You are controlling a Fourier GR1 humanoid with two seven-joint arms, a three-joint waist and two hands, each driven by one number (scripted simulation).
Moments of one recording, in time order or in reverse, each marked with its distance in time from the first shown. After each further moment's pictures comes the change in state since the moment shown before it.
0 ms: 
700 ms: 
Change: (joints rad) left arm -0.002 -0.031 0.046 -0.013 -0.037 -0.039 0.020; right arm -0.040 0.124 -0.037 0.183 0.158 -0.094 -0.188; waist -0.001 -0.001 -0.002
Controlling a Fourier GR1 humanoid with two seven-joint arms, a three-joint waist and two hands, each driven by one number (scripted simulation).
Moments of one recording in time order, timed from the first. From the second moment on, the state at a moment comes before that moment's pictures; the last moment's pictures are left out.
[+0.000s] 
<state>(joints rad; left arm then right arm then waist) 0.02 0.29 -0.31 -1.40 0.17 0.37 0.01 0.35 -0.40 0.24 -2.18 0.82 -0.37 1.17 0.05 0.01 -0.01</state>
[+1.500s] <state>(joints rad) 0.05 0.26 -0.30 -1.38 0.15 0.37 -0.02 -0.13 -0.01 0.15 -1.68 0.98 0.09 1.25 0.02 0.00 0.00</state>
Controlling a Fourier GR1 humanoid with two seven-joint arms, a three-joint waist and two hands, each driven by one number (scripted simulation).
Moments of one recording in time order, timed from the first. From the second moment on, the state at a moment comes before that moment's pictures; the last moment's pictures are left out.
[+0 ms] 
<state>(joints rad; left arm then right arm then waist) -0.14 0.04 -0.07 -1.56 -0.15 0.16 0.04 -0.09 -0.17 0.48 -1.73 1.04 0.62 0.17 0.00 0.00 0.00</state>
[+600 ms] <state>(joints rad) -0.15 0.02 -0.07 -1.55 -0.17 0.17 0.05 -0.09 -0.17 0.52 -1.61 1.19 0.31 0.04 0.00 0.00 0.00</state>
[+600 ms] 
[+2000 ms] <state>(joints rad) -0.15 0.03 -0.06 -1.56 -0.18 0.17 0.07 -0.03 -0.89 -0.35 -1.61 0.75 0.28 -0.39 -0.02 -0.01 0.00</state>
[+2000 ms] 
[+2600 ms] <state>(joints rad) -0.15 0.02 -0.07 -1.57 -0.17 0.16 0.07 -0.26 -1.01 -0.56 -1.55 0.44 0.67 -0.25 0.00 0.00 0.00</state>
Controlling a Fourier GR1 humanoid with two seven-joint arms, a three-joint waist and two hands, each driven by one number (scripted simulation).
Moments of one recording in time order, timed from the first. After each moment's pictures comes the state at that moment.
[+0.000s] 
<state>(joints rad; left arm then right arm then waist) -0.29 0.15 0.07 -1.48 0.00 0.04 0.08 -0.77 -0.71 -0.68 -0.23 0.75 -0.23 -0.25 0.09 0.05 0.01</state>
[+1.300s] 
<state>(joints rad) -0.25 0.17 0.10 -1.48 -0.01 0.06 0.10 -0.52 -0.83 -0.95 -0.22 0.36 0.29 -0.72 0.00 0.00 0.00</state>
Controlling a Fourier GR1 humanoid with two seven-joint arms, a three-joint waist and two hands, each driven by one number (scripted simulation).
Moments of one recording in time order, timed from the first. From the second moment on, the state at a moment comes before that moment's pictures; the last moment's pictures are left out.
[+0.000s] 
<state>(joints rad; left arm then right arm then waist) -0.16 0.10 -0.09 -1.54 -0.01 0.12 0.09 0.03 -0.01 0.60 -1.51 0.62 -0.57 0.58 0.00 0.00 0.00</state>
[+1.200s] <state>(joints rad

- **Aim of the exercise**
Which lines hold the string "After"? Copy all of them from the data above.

- **Solution to the problem**
Moments of one recording, in time order or in reverse, each marked with its distance in time from the first shown. After each further moment's pictures comes the change in state since the moment shown before it.
Moments of one recording in time order, timed from the first. After each moment's pictures comes the state at that moment.

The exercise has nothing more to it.